(Data records)
== == ==
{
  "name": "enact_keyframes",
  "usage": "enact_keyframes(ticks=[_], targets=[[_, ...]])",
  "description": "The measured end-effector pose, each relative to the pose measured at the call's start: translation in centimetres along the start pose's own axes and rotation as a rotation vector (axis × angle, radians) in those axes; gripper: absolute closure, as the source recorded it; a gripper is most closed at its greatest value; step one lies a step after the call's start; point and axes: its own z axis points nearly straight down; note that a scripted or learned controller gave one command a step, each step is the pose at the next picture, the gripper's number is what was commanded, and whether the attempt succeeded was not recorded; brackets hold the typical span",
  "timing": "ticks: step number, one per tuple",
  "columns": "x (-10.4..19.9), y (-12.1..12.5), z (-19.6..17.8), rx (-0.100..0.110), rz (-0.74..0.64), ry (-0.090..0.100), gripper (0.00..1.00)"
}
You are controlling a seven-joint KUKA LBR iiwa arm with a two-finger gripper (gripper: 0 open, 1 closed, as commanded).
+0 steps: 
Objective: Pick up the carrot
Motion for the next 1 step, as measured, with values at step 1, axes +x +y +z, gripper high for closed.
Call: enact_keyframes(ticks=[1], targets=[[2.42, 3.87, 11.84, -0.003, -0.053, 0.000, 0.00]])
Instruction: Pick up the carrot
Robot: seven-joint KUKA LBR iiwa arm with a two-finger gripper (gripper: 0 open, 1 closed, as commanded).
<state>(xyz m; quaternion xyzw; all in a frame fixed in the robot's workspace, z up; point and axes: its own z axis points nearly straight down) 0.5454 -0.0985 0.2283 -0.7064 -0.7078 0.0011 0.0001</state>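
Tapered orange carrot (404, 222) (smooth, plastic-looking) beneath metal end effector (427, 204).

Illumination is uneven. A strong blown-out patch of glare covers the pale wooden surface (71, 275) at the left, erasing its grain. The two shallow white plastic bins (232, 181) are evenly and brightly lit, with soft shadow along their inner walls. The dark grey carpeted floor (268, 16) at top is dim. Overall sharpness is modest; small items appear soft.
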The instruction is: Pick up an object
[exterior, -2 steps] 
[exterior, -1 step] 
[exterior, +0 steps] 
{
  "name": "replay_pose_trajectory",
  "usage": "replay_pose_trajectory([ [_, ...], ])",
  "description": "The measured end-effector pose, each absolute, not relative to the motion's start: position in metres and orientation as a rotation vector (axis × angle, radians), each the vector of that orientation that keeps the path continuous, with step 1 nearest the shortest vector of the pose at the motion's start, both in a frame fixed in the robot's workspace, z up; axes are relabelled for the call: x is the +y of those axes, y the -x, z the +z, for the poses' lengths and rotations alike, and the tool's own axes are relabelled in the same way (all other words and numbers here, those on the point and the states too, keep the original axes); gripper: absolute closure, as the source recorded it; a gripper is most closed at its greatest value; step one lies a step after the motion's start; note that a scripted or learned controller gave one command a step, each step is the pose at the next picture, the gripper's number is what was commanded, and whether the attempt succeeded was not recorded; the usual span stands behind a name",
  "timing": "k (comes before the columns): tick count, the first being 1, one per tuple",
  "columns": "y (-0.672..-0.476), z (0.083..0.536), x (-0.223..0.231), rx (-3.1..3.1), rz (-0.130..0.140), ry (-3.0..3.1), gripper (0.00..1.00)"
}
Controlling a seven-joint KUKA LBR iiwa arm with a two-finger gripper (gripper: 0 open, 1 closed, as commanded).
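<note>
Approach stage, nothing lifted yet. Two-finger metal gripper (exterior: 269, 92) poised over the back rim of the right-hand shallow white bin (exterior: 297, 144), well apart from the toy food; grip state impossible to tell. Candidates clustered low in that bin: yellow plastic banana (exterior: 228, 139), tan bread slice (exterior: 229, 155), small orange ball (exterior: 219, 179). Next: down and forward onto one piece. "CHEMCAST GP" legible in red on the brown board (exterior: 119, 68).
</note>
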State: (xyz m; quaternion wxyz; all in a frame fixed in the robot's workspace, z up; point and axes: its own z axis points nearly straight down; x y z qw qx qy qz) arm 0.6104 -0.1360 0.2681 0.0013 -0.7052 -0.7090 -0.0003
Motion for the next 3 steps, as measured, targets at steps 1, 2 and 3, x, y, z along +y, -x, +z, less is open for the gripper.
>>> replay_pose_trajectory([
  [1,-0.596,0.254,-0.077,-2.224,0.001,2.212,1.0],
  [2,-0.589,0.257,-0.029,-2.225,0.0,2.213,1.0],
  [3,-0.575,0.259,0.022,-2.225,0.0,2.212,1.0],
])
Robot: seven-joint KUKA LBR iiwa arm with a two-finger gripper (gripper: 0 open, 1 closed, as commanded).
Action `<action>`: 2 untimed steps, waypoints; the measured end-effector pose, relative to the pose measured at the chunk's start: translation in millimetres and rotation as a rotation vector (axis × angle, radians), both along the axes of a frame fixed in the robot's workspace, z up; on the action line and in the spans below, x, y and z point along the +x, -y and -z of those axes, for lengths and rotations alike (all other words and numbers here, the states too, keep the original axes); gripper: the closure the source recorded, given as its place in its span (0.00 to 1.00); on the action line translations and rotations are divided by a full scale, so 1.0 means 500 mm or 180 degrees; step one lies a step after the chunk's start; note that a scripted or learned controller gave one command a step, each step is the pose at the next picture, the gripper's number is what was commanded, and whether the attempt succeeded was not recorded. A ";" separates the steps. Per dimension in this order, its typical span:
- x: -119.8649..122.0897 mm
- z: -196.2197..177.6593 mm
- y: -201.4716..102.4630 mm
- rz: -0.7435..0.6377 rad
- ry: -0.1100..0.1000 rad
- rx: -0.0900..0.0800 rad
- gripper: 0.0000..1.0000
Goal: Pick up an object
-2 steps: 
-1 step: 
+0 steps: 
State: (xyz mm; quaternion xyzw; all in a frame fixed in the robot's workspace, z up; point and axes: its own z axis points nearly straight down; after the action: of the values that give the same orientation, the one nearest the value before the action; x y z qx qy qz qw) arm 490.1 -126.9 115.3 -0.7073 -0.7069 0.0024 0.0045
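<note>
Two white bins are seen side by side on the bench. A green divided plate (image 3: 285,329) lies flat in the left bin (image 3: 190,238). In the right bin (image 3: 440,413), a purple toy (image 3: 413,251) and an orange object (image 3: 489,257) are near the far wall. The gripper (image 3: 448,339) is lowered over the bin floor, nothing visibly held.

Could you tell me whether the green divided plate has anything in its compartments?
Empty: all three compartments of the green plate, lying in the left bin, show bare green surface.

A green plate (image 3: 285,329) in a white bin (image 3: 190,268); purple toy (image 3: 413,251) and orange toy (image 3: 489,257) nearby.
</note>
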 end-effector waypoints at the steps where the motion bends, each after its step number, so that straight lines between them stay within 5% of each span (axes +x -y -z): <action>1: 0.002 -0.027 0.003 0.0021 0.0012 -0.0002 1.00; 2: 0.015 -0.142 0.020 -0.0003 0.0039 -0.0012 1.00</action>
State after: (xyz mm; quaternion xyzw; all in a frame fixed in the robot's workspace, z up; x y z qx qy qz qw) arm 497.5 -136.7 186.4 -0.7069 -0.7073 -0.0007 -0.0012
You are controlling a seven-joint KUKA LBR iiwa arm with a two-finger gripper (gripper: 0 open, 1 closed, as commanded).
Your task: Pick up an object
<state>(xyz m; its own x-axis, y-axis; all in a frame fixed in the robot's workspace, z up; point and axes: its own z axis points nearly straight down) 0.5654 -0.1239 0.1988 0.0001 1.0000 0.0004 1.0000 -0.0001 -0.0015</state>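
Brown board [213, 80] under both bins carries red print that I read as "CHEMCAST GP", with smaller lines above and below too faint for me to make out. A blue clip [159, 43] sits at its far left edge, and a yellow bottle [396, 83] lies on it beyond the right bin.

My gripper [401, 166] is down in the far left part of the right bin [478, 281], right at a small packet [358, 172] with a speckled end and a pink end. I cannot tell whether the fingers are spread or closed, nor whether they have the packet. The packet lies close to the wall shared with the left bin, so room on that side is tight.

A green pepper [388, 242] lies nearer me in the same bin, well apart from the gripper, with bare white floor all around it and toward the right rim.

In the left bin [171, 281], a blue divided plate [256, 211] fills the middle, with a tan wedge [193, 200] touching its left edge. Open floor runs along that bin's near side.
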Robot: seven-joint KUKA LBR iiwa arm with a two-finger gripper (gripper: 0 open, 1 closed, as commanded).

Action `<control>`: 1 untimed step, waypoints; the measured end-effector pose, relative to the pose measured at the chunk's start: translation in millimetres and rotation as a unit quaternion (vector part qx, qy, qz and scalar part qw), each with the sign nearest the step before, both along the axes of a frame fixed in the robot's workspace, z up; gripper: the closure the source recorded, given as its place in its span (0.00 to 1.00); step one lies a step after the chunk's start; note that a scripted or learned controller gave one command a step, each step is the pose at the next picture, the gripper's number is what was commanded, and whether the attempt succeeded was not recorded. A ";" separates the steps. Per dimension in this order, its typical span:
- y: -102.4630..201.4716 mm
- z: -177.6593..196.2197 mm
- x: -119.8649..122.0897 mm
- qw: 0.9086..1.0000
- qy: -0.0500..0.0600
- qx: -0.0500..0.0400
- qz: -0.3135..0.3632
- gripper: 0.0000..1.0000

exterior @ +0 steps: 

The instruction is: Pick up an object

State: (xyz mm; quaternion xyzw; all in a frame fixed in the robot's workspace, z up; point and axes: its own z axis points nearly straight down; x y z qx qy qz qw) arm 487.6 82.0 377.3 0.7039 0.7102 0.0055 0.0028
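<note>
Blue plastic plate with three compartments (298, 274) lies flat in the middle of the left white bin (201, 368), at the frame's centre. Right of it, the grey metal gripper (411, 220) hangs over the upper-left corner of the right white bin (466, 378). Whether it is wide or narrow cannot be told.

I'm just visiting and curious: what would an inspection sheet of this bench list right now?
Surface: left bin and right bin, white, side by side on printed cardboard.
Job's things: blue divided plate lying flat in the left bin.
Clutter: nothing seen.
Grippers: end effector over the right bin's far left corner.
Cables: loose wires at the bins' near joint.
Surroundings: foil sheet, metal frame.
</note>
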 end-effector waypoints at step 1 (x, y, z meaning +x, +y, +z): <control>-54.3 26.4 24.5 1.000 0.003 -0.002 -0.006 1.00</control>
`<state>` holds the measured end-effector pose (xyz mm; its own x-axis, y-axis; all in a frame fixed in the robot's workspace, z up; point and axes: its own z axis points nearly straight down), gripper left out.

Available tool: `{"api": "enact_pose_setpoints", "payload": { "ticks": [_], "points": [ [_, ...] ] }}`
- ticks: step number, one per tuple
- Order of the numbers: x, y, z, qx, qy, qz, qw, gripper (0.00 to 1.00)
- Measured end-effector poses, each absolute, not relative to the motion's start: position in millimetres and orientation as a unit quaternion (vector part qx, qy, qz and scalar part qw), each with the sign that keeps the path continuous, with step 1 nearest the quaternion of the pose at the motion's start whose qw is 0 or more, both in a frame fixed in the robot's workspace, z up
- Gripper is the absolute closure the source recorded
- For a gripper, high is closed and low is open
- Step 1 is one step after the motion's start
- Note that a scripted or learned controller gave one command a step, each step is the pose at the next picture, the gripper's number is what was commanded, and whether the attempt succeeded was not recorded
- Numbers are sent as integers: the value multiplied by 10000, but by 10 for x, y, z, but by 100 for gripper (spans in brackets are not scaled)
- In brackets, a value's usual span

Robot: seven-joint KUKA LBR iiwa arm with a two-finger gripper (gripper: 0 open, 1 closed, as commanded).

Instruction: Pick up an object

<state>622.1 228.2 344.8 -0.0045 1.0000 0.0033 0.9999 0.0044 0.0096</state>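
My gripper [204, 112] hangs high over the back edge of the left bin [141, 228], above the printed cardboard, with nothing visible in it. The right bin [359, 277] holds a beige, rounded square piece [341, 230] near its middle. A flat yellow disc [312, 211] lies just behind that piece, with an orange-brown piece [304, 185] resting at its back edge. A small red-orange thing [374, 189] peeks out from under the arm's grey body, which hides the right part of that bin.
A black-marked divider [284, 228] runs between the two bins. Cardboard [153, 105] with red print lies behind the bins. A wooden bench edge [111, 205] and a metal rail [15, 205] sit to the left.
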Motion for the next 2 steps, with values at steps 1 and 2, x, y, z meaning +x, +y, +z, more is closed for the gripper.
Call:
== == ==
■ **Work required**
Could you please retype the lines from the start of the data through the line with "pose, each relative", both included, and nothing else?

■ **Task solution**
{
  "name": "enact_keyframes",
  "usage": "enact_keyframes(ticks=[_], targets=[[_, ...]])",
  "description": "The measured end-effector pose, each relative to the pose measured at the call's start: translation in centimetres along the start pose's own axes and rotation as a rotation vector (axis × angle, radians) in those axes; gripper: absolute closure, as the source recorded it; a gripper is most closed at its greatest value; step one lies a step after the call's start; point and axes: its own z axis points nearly straight down; note that a scripted or learned controller gave one command a step, each step is the pose at the next picture, the gripper's number is what was commanded, and whether the attempt succeeded was not recorded; brackets hold the typical span",

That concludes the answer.